À peine avait-il fini de parler qu’il fut projeté d’un coup de pied par Gao Lin dans sa chambre. Tous deux étaient des militaires, mais l’un était gourmand et paresseux, ne pensant qu’à s’enrichir, tandis que l’autre passait ses journées à se rouler dans le vent et le sable du nord-ouest. Lu Xiang savait qu’il n’était pas de taille face à Gao Lin, mais il ne s’attendait pas à ce que l’autre devienne aussi effronté, ignorant complètement la cour. Perdu dans sa stupéfaction, il cria, menaçant : « Est-ce que le prince Xiao veut se révolter ! »

« Tu oses vraiment y penser, » rétorqua Gao Lin en s’accroupissant devant lui. « Pour être franc, toutes ces preuves de corruption ont été découvertes par les gens de l’Empereur, et des copies ont déjà été envoyées à la capitale. Commandant Lu, après la révélation de tes crimes, non seulement tu ne cherche pas à te repentir, mais tu tentes encore de semer la discorde entre Sa Majesté et le prince Xiao, ce qui est vraiment chercher la mort. »

Lu Xiang pâlit : « L’Empereur ? »

« Ce n’est pas grave si tu ne comprends pas maintenant, tu pourras y réfléchir tranquillement en prison. » Gao Lin se leva, ordonna qu’on l’attachât ses mains et ses pieds, et le fit descendre.

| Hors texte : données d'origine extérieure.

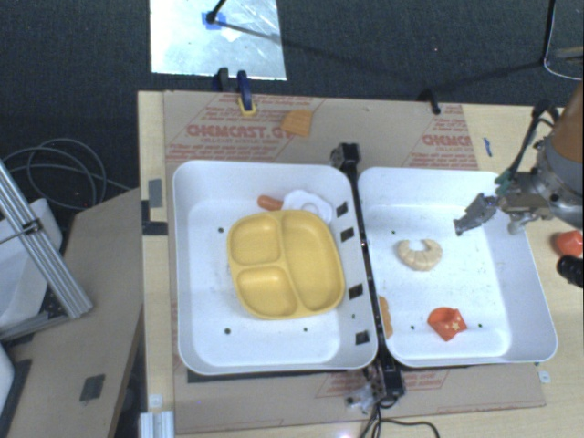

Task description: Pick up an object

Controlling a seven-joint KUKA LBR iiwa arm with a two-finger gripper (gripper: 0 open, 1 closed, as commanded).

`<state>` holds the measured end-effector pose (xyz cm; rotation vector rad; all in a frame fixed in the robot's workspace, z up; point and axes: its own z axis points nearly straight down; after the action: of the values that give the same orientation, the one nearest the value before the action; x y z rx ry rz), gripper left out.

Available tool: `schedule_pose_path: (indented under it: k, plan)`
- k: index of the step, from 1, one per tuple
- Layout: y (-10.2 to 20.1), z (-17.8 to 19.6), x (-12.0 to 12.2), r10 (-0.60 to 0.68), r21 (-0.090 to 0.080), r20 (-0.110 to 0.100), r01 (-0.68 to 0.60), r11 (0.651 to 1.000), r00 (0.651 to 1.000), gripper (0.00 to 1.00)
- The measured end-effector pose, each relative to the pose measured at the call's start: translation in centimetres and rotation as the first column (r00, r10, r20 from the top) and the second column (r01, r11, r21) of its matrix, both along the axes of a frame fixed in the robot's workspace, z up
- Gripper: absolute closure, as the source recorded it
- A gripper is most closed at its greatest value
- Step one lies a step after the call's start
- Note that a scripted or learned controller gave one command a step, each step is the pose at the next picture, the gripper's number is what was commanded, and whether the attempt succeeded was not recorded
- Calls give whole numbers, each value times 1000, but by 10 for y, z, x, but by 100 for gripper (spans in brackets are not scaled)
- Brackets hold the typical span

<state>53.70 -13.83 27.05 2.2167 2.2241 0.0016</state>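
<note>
In the right bin (525,327) lie a pale tan croissant-shaped piece (419,254) near the middle and a small red piece (446,322) toward the front. My gripper (494,219) hovers over that bin's back right part, up and to the right of the croissant piece. Its two dark fingers stand apart, open, with nothing between them. The left bin (196,272) holds a yellow divided plate (284,265), with a white object (306,203) and a small orange piece (269,203) just behind it.
The dark divider (358,245) runs between the bins, with a small tan item (385,316) beside it. A red object (568,242) sits on the bench right of the right bin. A tan piece (297,122) and a clamp (245,94) lie behind the bins.
</note>
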Motion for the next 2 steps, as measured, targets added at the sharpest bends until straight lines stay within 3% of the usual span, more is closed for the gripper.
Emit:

Même si Lu Xiang se calmait en prison, il ne comprendrait probablement toujours pas comment les hommes de l’Empereur avaient pu apparaître soudainement à Qingyang et se mettre au service du prince Xiao. Était-ce parce qu’ils le soupçonnaient depuis longtemps ?

Avec son imagination limitée, il ne comprendrait sans doute jamais que ces gros bras de la garde n’étaient initialement là que pour surveiller les rendez-vous arrangés.

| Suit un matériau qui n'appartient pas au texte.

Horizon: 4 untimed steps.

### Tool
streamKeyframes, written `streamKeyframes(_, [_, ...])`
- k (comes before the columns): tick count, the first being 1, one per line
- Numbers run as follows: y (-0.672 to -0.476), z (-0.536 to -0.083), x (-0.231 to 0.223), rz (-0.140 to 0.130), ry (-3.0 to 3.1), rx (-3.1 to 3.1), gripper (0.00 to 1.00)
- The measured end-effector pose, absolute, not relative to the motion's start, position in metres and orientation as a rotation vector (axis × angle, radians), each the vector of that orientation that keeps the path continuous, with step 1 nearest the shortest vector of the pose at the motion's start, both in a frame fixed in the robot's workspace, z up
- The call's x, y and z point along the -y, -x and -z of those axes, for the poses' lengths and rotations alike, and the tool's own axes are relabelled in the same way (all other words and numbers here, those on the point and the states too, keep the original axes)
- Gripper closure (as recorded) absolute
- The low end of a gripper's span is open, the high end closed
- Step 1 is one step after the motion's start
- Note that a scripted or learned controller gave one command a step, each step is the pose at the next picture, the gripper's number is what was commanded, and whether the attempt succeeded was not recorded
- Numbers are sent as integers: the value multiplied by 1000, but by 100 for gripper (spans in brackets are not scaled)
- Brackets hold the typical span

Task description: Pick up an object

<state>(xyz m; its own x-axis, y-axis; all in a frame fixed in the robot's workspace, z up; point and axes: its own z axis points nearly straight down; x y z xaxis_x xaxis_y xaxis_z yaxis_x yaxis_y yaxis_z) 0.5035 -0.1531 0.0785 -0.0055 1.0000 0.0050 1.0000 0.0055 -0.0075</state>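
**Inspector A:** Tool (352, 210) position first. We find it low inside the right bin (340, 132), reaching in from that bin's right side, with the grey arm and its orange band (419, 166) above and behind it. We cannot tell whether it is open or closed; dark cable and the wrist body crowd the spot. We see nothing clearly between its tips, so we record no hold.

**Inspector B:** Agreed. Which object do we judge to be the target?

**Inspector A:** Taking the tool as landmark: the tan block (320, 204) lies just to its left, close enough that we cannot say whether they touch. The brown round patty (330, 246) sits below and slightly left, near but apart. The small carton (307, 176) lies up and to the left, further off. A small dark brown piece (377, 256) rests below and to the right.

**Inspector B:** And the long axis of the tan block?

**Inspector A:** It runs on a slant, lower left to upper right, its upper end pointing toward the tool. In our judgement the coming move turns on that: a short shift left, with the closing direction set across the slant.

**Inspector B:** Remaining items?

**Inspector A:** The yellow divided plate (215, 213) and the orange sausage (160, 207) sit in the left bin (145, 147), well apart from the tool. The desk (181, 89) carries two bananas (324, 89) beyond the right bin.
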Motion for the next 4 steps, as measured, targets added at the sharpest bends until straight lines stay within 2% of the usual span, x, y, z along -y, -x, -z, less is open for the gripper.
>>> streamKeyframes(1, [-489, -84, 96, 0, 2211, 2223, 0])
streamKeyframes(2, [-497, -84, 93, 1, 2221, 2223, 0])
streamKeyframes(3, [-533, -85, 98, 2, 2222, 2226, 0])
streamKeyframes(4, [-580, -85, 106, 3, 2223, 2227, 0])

Le lieutenant Li, qui avait passé la journée à couper du bois, fut également menotté et amené devant Gao Lin. Plus peureux que Lu Xiang, il avoua rapidement qu’il avait profité de la collecte de grain pour s’enrichir et dénonça toute une bande de complices. Ces parasites furent rassemblés sur une place vide de la ville, agenouillés devant un objet noir, et y restèrent trois jours : deux jours sous la pluie, un jour au soleil, jusqu’à ce que leurs lèvres se fendent et qu’ils s’évanouissent, sans savoir devant quoi ils se prosternaient.

A-Ning demanda aussi : « Qu’est-ce que c’est ? »

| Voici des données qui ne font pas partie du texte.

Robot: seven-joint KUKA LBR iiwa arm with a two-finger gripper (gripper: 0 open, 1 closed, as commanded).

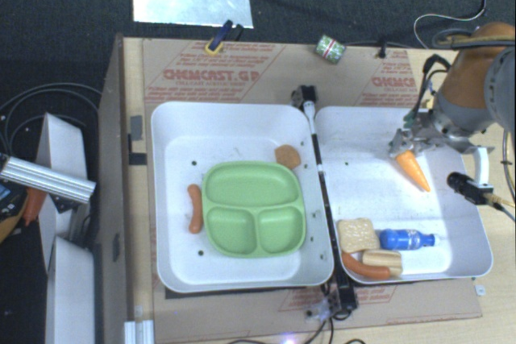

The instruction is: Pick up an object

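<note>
The right bin (463, 254) holds the likely target: an orange carrot (413, 171) lying slantwise in its upper part, well apart from the cracker (357, 234), blue bottle (406, 239) and hot dog (369, 267) at the bin's near edge. The gripper (409, 142) sits right at the carrot's upper end — whether it is open, closed or gripping cannot be told. A sound grasp would straddle the carrot's thick end across its narrow width before lifting straight up. Contact itself is hidden under the wrist.
</note>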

Le deuxième jeune maître Liu répondit : « C’est le chien du village de Xiao Zhao, tué par les soldats. »

Sans le savoir, A-Ning avait déchiré un morceau de viande grillée pour le donner à un jeune homme affamé attaché par une chaîne. Plus tard, il comprit qu'il s'agissait de son chien. La viande fut ensuite emportée par Liang Shu ; après séchage, elle ressemblait à une pierre noire, et ne pourrissait pas malgré le soleil et la pluie. Elle resta exposée sur l’estrade jusqu’à ce que les criminels aient prié pendant trois jours et que leurs têtes touche le sol. Gao Lin enveloppa alors la viande dans un morceau de tissu et l’enterra correctement.

Liang Shu ne voulait pas que le deuxième jeune maître Liu voie ces choses, mais à ce moment-là, ce dernier ne disait plus « c'est aussi bien ».

Il resta en ville, poing serré, les mains dans les manches, et refusa de partir.